末っ子みーこが図書館で借りてきた本、金子みすずの童謡集のなかのひとつ。

    「お花だったら」

  もしもわたしがお花なら
  とてもいい子になれるだろ。
  
  物が言えなきゃ、あるけなきゃ、
  なんでおいたをするものか。

  だけど、だれかがやって来て、
  いやな花だといったなら、
  すぐにおこってしぼむだろ。

  もしもお花になったって、
  やっぱしいい子にゃなれまいな、
  お花のようにはなれまいな。


県立図書館の建物はとてもモダンなつくり。

駐車場から横断歩道を渡って、正面玄関につづく建物脇のわずか20メートルほどの歩道

には、街路樹が茂り、都会のなかのオアシスを思わせたりして、吹き抜ける風も、忘れて

しまった都会の匂いのようだった。

迷子になんかならないのに、ミーコの手をしっかり握り締め、「こういうところもいいね」と

軽めのカルチャーショックを感じる自分がすっかり田舎ぐらし人のようでちょっと誇らしかった。

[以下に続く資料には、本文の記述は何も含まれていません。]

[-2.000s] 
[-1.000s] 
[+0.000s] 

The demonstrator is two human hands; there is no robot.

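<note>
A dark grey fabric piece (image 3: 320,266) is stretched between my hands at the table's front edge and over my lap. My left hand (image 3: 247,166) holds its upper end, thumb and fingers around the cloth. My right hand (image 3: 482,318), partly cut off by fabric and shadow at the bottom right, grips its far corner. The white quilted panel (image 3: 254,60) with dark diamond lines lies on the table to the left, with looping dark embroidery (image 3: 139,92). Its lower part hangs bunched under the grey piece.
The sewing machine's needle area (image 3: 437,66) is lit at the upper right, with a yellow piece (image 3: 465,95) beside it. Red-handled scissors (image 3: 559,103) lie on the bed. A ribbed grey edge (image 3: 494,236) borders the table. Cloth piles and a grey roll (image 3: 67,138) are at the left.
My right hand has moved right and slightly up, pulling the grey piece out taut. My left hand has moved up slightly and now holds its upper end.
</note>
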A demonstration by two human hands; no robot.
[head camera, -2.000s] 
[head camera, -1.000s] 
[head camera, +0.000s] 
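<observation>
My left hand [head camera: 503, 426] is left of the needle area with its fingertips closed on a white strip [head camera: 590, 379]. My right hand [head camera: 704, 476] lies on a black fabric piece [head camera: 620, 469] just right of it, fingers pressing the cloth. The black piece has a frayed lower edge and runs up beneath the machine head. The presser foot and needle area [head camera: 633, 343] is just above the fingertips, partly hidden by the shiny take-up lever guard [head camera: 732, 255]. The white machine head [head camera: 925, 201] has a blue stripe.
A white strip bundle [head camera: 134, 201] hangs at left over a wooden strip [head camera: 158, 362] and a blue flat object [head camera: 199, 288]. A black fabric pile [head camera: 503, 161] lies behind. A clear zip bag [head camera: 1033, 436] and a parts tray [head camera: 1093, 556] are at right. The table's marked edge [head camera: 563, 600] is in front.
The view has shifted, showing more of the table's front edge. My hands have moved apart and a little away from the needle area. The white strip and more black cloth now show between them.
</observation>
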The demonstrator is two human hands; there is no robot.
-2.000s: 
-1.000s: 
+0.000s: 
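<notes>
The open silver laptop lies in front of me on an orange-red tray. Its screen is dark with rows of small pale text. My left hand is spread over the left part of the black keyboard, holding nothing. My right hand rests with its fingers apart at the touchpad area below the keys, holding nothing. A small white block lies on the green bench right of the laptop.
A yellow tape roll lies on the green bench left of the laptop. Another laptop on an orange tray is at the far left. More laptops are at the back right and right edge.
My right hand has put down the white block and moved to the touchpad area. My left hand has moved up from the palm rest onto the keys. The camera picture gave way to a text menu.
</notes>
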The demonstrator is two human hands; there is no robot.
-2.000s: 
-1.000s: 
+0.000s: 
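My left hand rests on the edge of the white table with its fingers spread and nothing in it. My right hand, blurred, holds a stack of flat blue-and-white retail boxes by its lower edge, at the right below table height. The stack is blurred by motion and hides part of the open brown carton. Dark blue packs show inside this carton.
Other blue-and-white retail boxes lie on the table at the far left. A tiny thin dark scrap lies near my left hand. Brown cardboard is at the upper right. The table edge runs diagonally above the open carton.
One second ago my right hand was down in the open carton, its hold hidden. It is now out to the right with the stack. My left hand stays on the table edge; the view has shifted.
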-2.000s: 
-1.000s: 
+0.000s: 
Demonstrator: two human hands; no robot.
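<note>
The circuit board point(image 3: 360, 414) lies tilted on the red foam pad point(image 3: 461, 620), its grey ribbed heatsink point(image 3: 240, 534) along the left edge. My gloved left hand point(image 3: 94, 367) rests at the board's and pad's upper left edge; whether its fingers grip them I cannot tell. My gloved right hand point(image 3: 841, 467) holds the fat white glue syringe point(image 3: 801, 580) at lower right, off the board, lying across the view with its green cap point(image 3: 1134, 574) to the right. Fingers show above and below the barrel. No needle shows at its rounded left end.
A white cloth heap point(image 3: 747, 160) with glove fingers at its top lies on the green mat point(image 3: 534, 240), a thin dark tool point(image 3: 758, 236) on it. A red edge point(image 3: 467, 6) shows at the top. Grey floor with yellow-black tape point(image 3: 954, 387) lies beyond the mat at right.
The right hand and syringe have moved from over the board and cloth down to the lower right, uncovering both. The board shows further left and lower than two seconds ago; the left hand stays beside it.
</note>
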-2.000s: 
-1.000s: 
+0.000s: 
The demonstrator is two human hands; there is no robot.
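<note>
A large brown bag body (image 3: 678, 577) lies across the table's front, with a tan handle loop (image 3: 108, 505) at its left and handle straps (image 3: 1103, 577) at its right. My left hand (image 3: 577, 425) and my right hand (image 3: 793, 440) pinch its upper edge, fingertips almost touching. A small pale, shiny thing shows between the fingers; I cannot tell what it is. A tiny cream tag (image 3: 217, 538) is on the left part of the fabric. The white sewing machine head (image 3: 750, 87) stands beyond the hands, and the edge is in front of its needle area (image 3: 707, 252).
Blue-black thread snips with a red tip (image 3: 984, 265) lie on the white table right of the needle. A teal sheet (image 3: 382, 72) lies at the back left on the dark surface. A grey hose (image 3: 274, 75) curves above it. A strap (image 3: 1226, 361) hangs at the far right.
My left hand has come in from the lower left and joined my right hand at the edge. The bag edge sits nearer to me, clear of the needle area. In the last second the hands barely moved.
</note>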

もうはるか昔、20数年前、長女リサの手をひいて、見知らぬ都会や住み慣れた都会の

あちこちを訪ね歩いたことをふと思い出した。見知らぬ都会では、その当時仕事で多忙

を極めていたダンナのジャマをしちゃ悪いと、リサとふたり、「今日はどこへ行こうか」と

頭を悩ました。都会の片隅でたったふたりぼっちのような気持ちで、無邪気で明るく笑う

リサを見つめた。ダンナの仕事が片付いた日には、世の中でこの3人でもいいな、と

思うくらい幸せな気持ちだった。

住み慣れた都会では、見慣れた街やお店も、リサがいないときより新鮮に見えて、

一人の時の思い出に塗り重ねるようにいくつもいくつも思い出を重ねた。

不安や寂しさもリサがいたから、乗り越えられた。もう充分親孝行したんだからと、今都会で暮

らすリサに言いたいところだけど、いつまでも大人になりきれず、迷子のようにさまよい歩く

リサには、まだ別に伝えたいことがありすぎて、この言葉はとっておこうと思う。

いつか、大人になったときのために、とっておこうと思う。